Based on the December 2025 Navy timeline, the first FF(X) hull is targeted for launch in 2028. Homeport assignment typically occurs 12–18 months before launch, and first operational arrival at a homeport happens 1–2 years after commissioning. Realistically, the earliest an FF(X) would arrive at Naval Station Everett — assuming Everett wins the assignment — is the early 2030s.

What is Naval Station Everett’s current economic impact on Snohomish County?

Economic Alliance Snohomish County estimates Naval Station Everett generates approximately $340 million in annual regional economic activity, supporting roughly 6,000 active-duty sailors and civilians and their dependents across the north Snohomish County economy.

Which Navy ships are currently homeported at Naval Station Everett?

Naval Station Everett currently homeports three Arleigh Burke-class destroyers, including USS Gridley, plus supporting ships and commands. The five-ship current footprint is stable for the rest of the decade and is not affected by the FF(X) homeport decision.
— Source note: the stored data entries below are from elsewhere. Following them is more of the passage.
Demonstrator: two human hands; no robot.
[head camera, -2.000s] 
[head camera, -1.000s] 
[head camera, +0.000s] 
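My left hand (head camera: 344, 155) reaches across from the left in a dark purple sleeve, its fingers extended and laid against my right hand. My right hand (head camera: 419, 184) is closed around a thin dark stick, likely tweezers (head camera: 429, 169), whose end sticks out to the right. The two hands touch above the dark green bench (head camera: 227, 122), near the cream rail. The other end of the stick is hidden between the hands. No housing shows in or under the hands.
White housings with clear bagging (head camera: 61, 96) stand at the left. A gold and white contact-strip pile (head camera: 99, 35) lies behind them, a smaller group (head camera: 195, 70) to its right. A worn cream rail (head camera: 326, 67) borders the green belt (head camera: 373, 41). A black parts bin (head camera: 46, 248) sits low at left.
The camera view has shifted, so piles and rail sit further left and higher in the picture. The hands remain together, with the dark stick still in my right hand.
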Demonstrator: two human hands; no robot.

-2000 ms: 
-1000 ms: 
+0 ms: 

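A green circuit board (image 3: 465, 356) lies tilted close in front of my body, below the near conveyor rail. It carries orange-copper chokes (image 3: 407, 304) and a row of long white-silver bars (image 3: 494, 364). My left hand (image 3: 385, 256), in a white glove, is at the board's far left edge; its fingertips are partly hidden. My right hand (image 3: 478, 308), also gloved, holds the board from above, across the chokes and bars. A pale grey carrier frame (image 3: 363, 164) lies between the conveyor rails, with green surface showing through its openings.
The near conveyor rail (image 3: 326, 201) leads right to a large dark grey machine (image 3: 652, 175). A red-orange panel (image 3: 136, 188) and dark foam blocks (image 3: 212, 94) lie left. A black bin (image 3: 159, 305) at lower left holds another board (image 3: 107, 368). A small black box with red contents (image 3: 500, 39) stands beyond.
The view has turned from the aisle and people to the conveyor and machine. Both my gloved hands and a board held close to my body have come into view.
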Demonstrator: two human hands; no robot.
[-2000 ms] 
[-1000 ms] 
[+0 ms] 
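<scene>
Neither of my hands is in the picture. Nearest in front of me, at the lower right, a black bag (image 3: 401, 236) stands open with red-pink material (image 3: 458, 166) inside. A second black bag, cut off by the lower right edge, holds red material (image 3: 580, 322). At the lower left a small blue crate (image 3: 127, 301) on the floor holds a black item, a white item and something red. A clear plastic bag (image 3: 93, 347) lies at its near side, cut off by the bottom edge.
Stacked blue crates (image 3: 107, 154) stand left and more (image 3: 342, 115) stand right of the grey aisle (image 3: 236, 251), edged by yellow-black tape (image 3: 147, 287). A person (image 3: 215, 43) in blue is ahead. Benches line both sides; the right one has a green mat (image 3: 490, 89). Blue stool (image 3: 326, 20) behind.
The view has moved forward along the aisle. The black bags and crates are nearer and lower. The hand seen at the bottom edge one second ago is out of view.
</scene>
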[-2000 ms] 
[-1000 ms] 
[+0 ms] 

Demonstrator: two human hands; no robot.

Who is lobbying for Naval Station Everett to get the FF(X) homeport assignment?

The public Everett coalition includes Rep. Rick Larsen (D-Everett), ranking member of the House Armed Services Seapower Subcommittee; Sen. Maria Cantwell; Sen. Patty Murray; Snohomish County Executive Dave Somers; and Economic Alliance Snohomish County. The lobbying focuses on Pacific-access geography, existing pier and housing infrastructure, and the readiness of Puget Sound Naval Shipyard for maintenance availabilities.